**WHAT IS BEING ASKED:** Every line of the data below should be repeated exactly, and no picture should be copied.

**RECORDS FOR PROCESSING:**
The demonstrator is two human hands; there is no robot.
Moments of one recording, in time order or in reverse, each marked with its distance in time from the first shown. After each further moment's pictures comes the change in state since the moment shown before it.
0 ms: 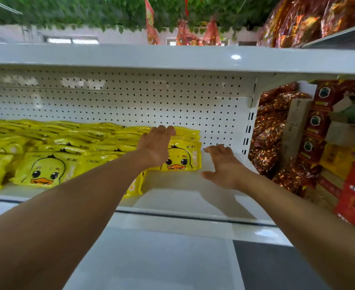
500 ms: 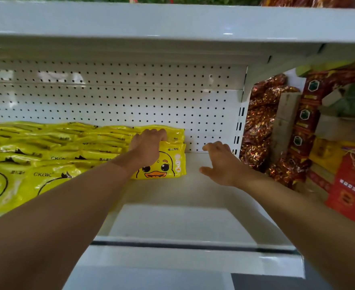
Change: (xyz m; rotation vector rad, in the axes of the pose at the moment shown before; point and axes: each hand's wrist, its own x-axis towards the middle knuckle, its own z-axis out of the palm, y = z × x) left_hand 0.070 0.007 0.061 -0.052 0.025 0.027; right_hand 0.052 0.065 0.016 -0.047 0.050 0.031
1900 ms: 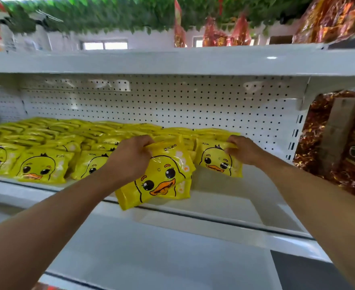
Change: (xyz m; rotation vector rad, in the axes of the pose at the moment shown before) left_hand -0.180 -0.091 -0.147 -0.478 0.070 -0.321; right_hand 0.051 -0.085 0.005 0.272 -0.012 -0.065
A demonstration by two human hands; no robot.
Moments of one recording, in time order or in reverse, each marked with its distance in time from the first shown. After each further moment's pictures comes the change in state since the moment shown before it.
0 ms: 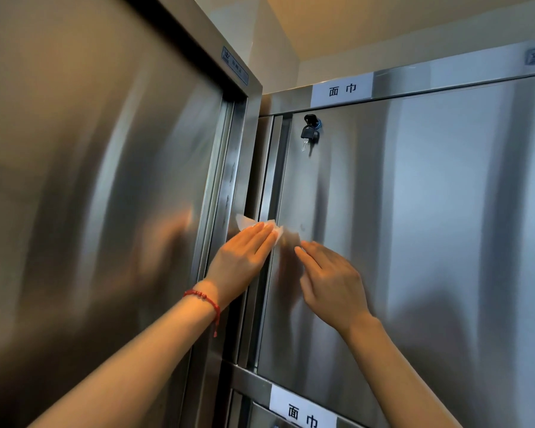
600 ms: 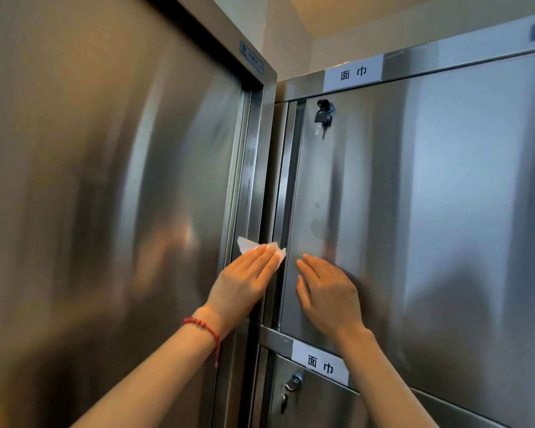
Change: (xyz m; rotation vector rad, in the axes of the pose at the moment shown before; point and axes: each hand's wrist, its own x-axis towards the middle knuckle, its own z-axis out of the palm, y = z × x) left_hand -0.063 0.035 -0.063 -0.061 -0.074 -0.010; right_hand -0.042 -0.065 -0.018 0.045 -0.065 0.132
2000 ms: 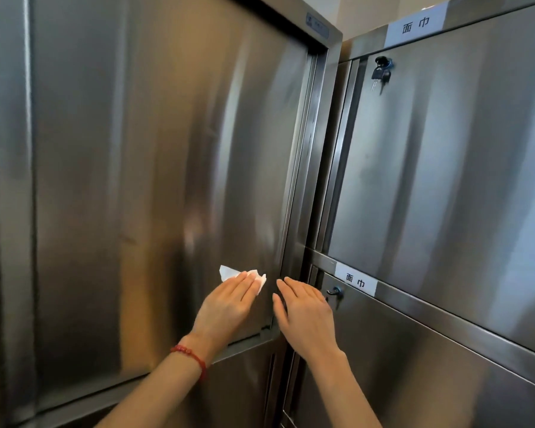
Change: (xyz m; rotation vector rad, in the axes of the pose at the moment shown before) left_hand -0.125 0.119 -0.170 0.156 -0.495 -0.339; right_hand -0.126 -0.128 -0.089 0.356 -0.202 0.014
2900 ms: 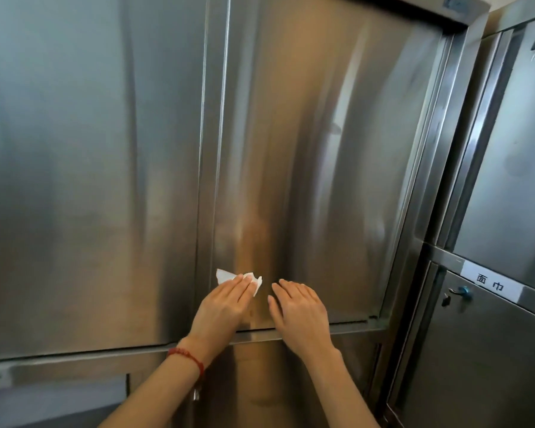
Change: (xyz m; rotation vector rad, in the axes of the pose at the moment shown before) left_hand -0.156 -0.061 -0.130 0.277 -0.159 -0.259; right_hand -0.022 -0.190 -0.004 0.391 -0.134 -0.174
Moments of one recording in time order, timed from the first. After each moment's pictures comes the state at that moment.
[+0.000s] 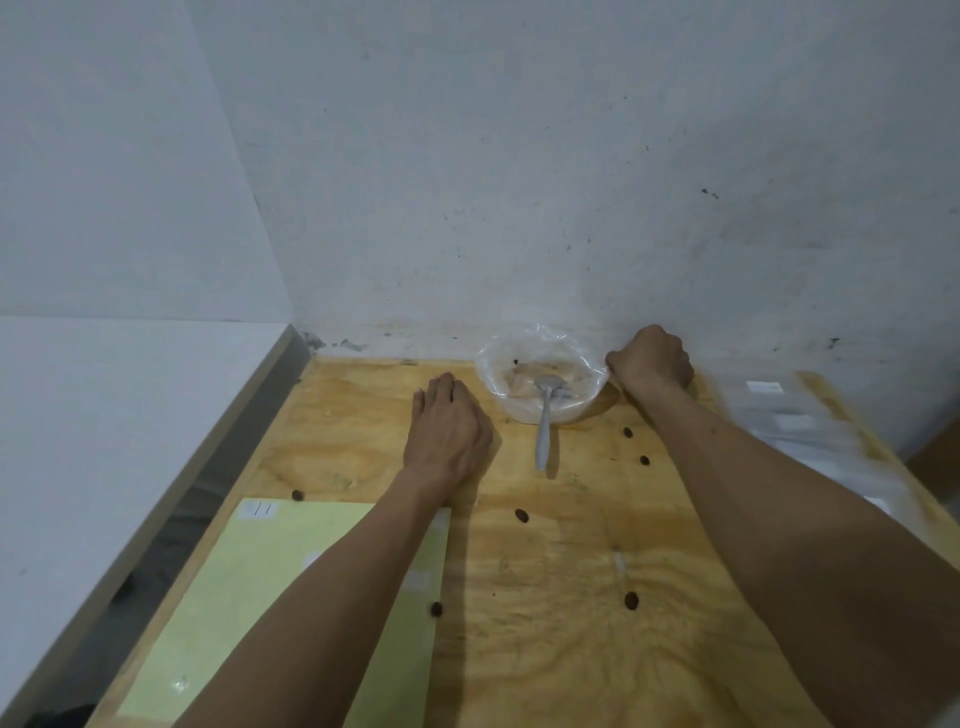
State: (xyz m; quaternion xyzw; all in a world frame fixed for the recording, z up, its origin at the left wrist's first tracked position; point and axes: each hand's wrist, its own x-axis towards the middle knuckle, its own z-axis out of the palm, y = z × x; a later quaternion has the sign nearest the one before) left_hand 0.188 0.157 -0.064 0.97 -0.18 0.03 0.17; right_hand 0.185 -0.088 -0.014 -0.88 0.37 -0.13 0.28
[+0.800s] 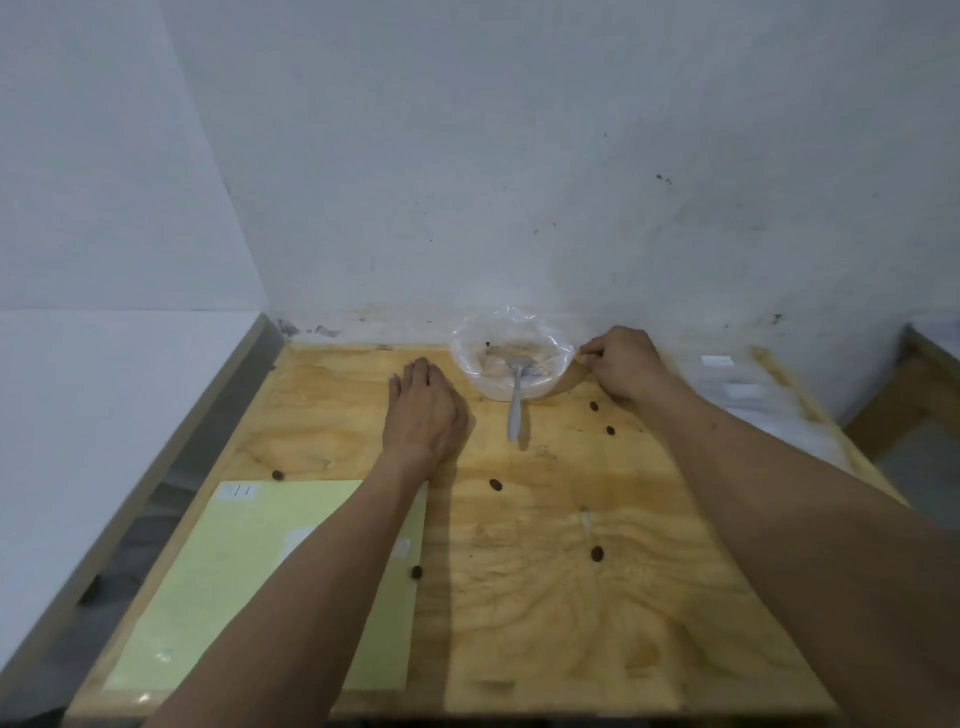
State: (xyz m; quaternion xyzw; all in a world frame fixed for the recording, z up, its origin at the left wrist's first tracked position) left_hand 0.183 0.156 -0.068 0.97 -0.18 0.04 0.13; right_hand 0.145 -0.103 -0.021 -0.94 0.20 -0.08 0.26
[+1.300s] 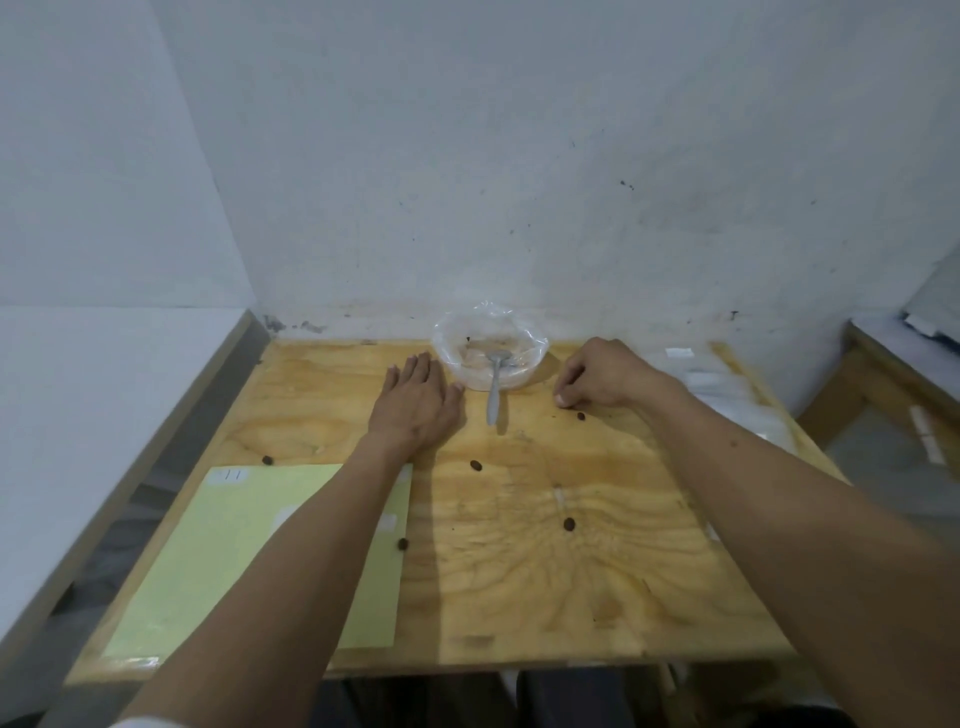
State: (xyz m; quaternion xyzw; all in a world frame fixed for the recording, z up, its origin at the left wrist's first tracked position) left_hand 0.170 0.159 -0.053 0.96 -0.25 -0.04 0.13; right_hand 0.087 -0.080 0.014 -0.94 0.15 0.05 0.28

**ANSWER BOX:**
The demonstrator is two human hands; there is no robot.
Moments of one recording, in time order or in reverse, each marked with its distance in time from the first shown. After each further moment's pictures comes the change in state since the moment shown before it.
0 ms: 
500 ms: 
Change: (xyz m; rotation vector rad, in the axes of the pose at the moment shown before; point and axes: each hand's wrist, its own x-axis towards the middle knuckle, its own z-axis out of the palm, y = z × x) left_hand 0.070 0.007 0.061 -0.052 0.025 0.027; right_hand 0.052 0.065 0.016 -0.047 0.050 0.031
1900 ms: 
Change: (xyz m; rotation vector rad, in the axes of the pose at the moment shown before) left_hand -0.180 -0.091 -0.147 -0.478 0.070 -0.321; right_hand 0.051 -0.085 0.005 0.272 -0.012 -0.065
A demonstration by two human hands; no robot.
Moments of one recording, in time order or in reverse, each marked with its distance in time from the first shown. After each further moment's pictures comes the change in state since the moment shown before it.
0 ms: 
600 ms: 
Change: (xyz m; rotation vector rad, in the axes of the pose at the moment shown before; point and axes: each hand's wrist, its own x-axis towards the middle knuckle, its own z-axis out of the palm, y = z × x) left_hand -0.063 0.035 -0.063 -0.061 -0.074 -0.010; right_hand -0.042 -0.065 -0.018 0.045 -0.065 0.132
2000 ms: 
Change: (xyz m; rotation vector rad, in the axes of the pose at the moment shown before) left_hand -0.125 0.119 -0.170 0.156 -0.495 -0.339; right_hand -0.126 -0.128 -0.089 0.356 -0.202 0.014
2900 ms: 
Change: (xyz m; rotation vector rad, in the axes of the pose at the moment shown before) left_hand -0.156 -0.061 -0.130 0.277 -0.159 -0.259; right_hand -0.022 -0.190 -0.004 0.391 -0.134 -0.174
Moments of one recording in time order, timed from the first. After each moment's pictures comes the state at that moment.
[+0.000s] 
State: (xyz m; quaternion xyzw; all in a world frame fixed for the recording, z up, its origin at the left wrist's first tracked position; point and axes: each hand's wrist, its own x-axis towards the middle knuckle, its own z-axis out of the palm, y = z × x; a later quaternion has the sign nearest the one before) left_hand 0.188 0.157 -0.064 0.97 -0.18 0.03 0.17; right_hand 0.185 -0.088 -0.014 -0.88 0.37 -0.13 0.28
[+0.800s] 
State: (xyz m; quaternion xyzw; all in a world frame fixed for the recording, z up, its origin at the left wrist's first tracked position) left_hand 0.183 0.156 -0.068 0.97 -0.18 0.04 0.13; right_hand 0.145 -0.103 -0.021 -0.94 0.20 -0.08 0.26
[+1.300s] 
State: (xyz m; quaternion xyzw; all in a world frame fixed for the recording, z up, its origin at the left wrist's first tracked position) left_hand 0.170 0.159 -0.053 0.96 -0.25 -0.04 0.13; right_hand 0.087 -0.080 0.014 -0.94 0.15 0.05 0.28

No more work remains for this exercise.